To clarify, I think we're in agreement that:

My point is that there doesn't seem to be enough information currently provided in the trace JSON for jaeger to say that "foo2 is in the critical path" - because as we humans can see, it isn't!

Maybe in such cases, Jaeger could color the line differently to highlight this is a heuristic/best guess? I think that would help boost confidence in using this feature (otherwise it's difficult to know when it's accurate or not)

yurishkuro commented 2 weeks ago

I'll ask again - what do you expect to see? CP is a heuristic, and yes Jaeger is making assumptions but based on the data present in the span (which eg. shows foo2 was running solo and therefor WAS on the critical path, same as foo3). If either of those weren't in the program the parent span would've been shorter.

magicmark commented 2 weeks ago

CP is a heuristic

Ah I think "CP is a heuristic" is probably the key bit of information i was missing. TIL. Purely looking at the UI this wasn't clear to me that this should be assumed to be a heurstic.

The only thing I'm able to see on this is the popover:

Screenshot 2024-07-07 at 4 41 13 PM

TBH I don't think it's currently super obvious to users that this is a heuristic.

I'll ask again - what do you expect to see?

Again:

Maybe in such cases, Jaeger could color the line differently to highlight this is a heuristic/best guess? I think that would help boost confidence in using this feature (otherwise it's difficult to know when it's accurate or not)

Additionally:

Is this documented somewhere? I took a look on the docs (https://www.jaegertracing.io/docs/1.18/frontend-ui/) and couldn't see anything related to CP (mentioning that it's a heuristic or otherwise) - maybe I couldn't find the page though?

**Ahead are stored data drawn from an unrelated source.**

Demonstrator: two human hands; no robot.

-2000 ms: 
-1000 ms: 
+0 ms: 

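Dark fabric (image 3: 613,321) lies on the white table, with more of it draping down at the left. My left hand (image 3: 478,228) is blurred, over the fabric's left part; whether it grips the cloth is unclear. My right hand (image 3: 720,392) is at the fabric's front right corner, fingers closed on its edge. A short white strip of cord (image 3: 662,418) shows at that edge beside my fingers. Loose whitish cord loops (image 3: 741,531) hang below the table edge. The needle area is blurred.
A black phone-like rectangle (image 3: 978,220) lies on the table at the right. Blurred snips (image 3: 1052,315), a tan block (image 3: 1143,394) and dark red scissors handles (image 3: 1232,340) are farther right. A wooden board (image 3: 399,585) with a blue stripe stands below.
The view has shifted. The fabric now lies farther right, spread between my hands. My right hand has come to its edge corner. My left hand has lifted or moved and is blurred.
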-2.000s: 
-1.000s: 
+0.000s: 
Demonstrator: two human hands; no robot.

I would either accept the status quo and:

OR maybe this solvable with a spec change + smarter SDK? https://github.com/open-telemetry/opentelemetry-specification/issues/4079 related

foo2 was running solo and therefor WAS on the critical path

I could shorten or remove foo2 altogether and it wouldn't make the request any shorter. Based on my understanding and your definition above ("if making the execution of that segment shorter would make the whole request shorter"), foo2 is not on the critical path.

yurishkuro commented 2 weeks ago

add a pointer in this page ^ documenting this feature, clarifying that it's a heuristic

we could add a note in the popup

magicmark commented 2 weeks ago

Sounds like a good idea. I would also encourage exploring the idea of coloring the CP differently in cases where there is ambiguity (such as here). In a world where there are only sequential non async spans (and maybe this is provided as an input via the SDK) then the current approach seems sound. In an a microservice environment you may have a mix of both.

yurishkuro commented 2 weeks ago

I wouldn't do different coloring. OTEL data model is fundamentally lacking certain causality information, so the algorithm is always a heuristic, since we never know the true causal graph of events.

Feel free to open a PR to add a warning to the tooltip.